| What you have to do |
Everything in the data that follows should be given again verbatim, except the images.

| Given data |
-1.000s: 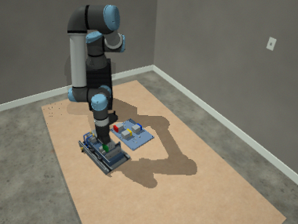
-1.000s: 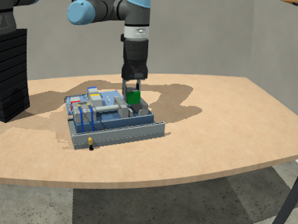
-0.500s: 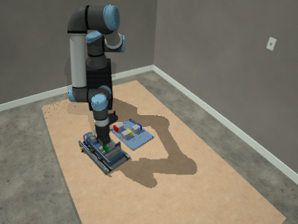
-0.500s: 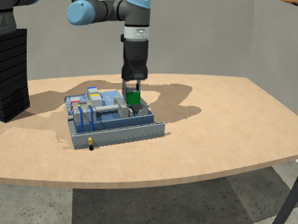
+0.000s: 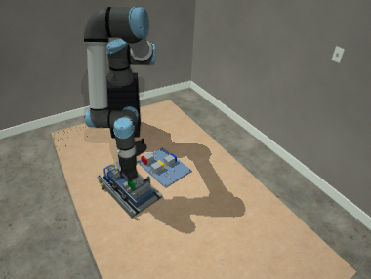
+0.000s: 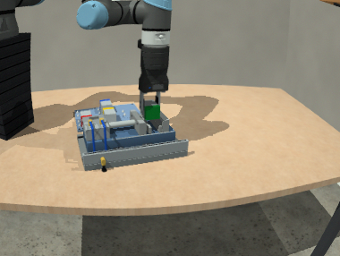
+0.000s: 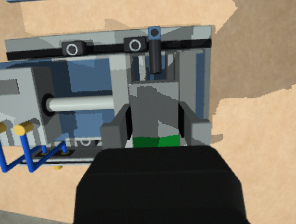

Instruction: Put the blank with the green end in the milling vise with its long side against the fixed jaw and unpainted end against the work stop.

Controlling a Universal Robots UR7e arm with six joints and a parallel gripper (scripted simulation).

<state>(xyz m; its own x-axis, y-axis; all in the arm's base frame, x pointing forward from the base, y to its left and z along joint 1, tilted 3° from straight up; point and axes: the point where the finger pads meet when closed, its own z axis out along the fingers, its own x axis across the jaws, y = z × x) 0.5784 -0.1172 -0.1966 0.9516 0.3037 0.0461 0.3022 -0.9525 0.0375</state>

| Task response |
-1.000s: 
-1.000s: 
-0.500s: 
-0.500s: 
+0.000s: 
+0.000s: 
+0.000s: 

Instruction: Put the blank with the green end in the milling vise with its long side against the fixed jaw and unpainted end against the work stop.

Controlling a Universal Robots UR7e arm with six joints and a parallel gripper (scripted simulation).

<state>(xyz m; its own x-axis, y-axis; all in the arm's base frame, x pointing forward from the base, y to its left and z along joint 1, tilted 3° from straight up; point and axes: the point where the finger pads meet when closed, its own z axis out along the fingers, its own x axis across the jaws, y = z × x) 0.5784 -0.1172 -0.1966 0.9516 0.3037 0.0461 0.3022 -0.9525 0.0375</state>

This exercise is done.